With pictures excluded, repeat exactly the lines from the one containing "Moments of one" through the last line of the material below.

········

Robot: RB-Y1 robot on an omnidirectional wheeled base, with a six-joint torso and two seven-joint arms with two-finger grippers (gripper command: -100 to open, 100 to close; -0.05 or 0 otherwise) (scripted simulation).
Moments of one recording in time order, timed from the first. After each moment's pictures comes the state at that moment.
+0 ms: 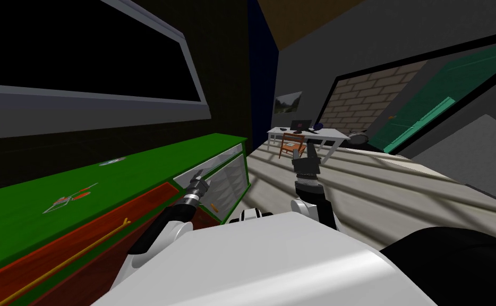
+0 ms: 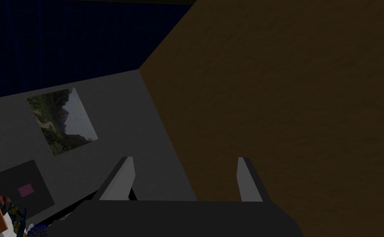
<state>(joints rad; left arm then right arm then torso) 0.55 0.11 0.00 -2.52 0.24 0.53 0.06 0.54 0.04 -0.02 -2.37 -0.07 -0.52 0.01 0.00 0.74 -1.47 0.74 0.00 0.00</state>
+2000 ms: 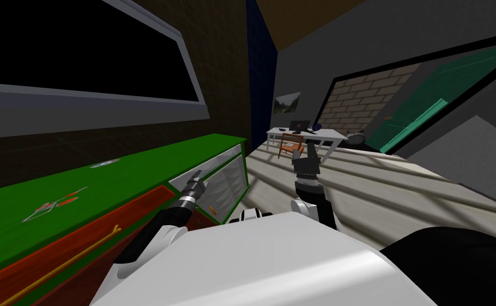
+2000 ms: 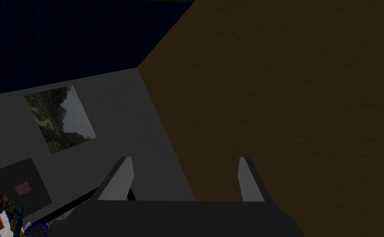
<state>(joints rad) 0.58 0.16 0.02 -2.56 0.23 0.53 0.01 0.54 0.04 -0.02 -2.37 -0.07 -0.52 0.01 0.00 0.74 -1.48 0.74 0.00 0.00</state>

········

__SOLUTION TO THIS TASK__:
Moments of one recording in time order, timed from the first. After each moment's pictures comes the state at that moment.
+0 ms: 
+0 ms: 
<state>(joints rad; left arm then right arm then torso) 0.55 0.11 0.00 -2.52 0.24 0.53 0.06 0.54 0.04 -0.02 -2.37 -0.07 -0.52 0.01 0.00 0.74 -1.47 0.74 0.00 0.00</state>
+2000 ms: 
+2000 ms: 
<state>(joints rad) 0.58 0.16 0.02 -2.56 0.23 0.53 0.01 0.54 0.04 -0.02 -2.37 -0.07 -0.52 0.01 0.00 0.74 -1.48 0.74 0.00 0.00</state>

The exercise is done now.